Public Defender Frank Bardsley could not be reached Friday for comment.
The county’s financial position, always precarious, has taken a beating this fiscal year because of tremendous shortfalls in anticipated revenues from sources as varied as motor vehicle license fees and sales tax receipts, county officials said.
The deficit for fiscal 1992, which ends June 30, is projected to be $30 million, officials said.
The district attorney’s office, with a fiscal 1992 budget of $48.5 million, currently employs 229 lawyers, according to county records. It is budgeted for 235 lawyers, records show.
The 12 lawyers who were promoted serve as supervisors and office managers. They handle the most complex prosecutions, including death penalty trials, Casey said.
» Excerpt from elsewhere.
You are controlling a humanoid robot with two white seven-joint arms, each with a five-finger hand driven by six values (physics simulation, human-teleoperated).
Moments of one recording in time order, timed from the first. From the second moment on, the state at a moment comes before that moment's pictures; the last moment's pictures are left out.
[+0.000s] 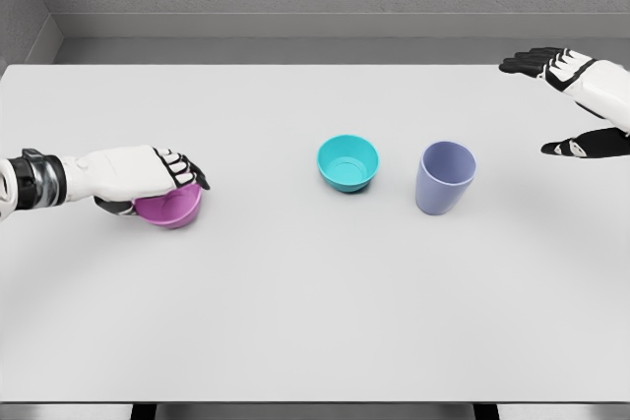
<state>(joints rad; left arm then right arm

The county pays its lawyers--at the district attorney’s, public defender’s and county counsel’s offices--according to salary grades. At their prior grade, the 12 lawyers earned from $69,097 to $83,969 a year. The promotions mean a salary of $77,792 to $94,536 annually, county officials said.
The 12 promotions were approved last Nov. 20, said Manuel Lopez, the county’s director of financial management. They took effect with the pay cycle that began Jan. 1, he said.
The average individual increase, stretched over a full year, was $13,400, said Larry Guthrie, a county financial management analyst. The total amount of the pay raise for all 12 attorneys, for the half year remaining in fiscal 1992, is $80,700, Lopez said.
On Dec. 17, the county announced an “absolute” hiring freeze--no exceptions allowed.
The public defender’s office, which is budgeted for 196 deputies, had deliberately allowed that number to shrink by attrition throughout 1991, to 184.
What the agency did, Bardsley said in an interview last week, was to hire 12 recent law school graduates last fall as hourly paid law clerks, with the expectation that they would become salaried lawyers in December, as soon as they passed the California Bar Exam.
The 12 salaries--$41,683 apiece, annually--were included in the agency’s fiscal 1992 budget of about $23 million, Bardsley said. When December arrived, and the Bar Exam brought good news, the county countered with bad: The agency would not be allowed to hire the 12 lawyers because of the hiring freeze.
Bardsley has asked repeatedly for a waiver of the freeze. But county officials have declined to provide it, saying they can’t make exceptions.
Caught in the middle are the 12 new lawyers, including Earll Pott, 28, a Harvard Law School graduate who already had bought a house in San Diego. His last day is scheduled to be March 9.
“It’s more than a little bit frustrating for me,” Pott said Friday. “I was ready to commit to this office. Now I’m left in the lurch.”
Anticipating the layoffs, the public defender’s office began declining misdemeanor cases--everything from drunk driving to petty theft--a few weeks ago in certain courts around the county, including the downtown San Diego court. Those cases will have to be farmed out to private lawyers, at $75 a case.
It is unclear how much the private bar will cost the county over the next four months, until the end of the fiscal year. Estimates range from about $200,000 to $1.3 million.
“There’s no way to know until the cases have actually been handled,” Janssen said.
“We have been talking to all our (county legal) offices about whether the process we’re using,” meaning a preference for staffing by public defender deputies, “is the least expensive one for misdemeanors,” Janssen said. “This period of time is going to give us some good information on that.”